Final velocity of proton after being repelled?

[Brennen berkley]

Homework Statement

What will be the final velocity of a proton (when it is very far away) if it it released from rest at the center of a uniformly charged hoop and given a slight push in one direction. assume it follows the axis of the hoop.
mass of proton: m = 1.67x10^-27 kg
charge of proton: q = 1.6x10^-19 C
radius of hoop: R = 1 cm
charge of hoop: Q = 1 nC

Homework Equations

λ = Q/2πR
k = 9 x 10⁹
E = kλx2πR/(x²+R²)^3/2
F = Eq

The Attempt at a Solution

λ = 9x10^-9 / 2π(.01)
= 1.59 x 10^-8 C/m

I know that the force and acceleration will vary with the distance from the hoop x, but I don't know how to find the final velocity. I was thinking maybe you have to find the potential energy of the proton before it starts moving and then use that as its final kinetic energy to find velocity? I don't know how to find electrical potential energy though.

 

[TSny]

Welcome to PF!
Energy is definitely the best approach. Can you find the electric potential V at the center of the ring due to the charge on the hoop?

 

[Brennen berkley]

Looking through my book I found the energy equation U = qE, and using that I found the energy to be 1.503 x 10^-20, and I got 4242 m/s for the velocity. does that sound about right?

 

[TSny]

Looking through my book I found the energy equation U = qE

Did you mistype this? U is not equal to qE. Instead, F = qE. Check your book again for the correct formula for U.

 

[Brennen berkley]

 

[Brennen berkley]

maybe I'm reading the equation wrong, but there it is.

 

[TSny]

Note that equation (23.5) reads U = qEy which is different from U = qE.
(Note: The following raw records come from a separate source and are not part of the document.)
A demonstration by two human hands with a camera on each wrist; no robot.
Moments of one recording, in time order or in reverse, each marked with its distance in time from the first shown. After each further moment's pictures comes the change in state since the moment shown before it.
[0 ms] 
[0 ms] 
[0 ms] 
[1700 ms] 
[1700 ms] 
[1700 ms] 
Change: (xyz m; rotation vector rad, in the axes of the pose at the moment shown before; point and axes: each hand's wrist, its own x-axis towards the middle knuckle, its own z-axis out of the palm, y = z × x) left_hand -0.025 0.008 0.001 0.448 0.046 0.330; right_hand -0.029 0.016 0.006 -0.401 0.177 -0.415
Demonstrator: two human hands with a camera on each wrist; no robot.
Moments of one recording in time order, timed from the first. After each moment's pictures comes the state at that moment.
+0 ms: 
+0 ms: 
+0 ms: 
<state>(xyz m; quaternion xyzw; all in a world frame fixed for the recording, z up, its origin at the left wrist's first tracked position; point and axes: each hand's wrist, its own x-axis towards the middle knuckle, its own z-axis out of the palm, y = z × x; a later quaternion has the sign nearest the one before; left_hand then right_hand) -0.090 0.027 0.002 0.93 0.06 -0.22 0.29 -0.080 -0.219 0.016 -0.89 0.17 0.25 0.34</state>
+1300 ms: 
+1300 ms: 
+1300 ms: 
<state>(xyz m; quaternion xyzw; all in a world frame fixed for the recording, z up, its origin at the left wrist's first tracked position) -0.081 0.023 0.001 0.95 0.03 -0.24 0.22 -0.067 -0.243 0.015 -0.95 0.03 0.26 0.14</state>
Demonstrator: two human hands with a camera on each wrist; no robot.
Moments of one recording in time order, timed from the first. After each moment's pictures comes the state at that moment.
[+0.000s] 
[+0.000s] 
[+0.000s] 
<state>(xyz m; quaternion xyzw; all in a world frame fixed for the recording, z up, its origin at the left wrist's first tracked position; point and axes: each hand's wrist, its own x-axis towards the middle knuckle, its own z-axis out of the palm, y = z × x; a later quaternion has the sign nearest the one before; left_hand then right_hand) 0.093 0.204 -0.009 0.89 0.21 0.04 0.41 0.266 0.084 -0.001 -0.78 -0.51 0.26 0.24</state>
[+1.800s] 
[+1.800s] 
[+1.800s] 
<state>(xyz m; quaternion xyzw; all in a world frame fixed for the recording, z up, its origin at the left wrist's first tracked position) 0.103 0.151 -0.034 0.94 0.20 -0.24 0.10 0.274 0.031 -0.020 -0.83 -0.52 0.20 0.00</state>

Equation (23.5) is only valid for a uniform electric field. In the hoop problem, E is not uniform. You should have studied a basic equation that relates the potential energy U to the electric potential V.

 

[Brennen berkley]

Thanks for clarifying. In class we have only covered the material through chapter 21, and all the electric potential stuff is in 23, so I haven't read about it very in-depth yet. I'm not sure why it's on our homework. Anyway, I think I understand what I need to do now. Potential Energy U = qV where V is potential (potential energy per Coulomb) and V = kQ/√(x² + a²) where x is the distance from the hoop (0 in this case).

 

[Brennen berkley]

Using the new equation I got 1.44 x 10^-16 W for the energy and 415,277 m/s for the velocity.

 

[TSny]

Yes, I believe that's the correct answer. (I'll let you think about significant figures.) It is strange that you were expected to work this problem based on what you've covered in class. Good work!

 

[TSny]

Chapter 23 has a similar problem: #34.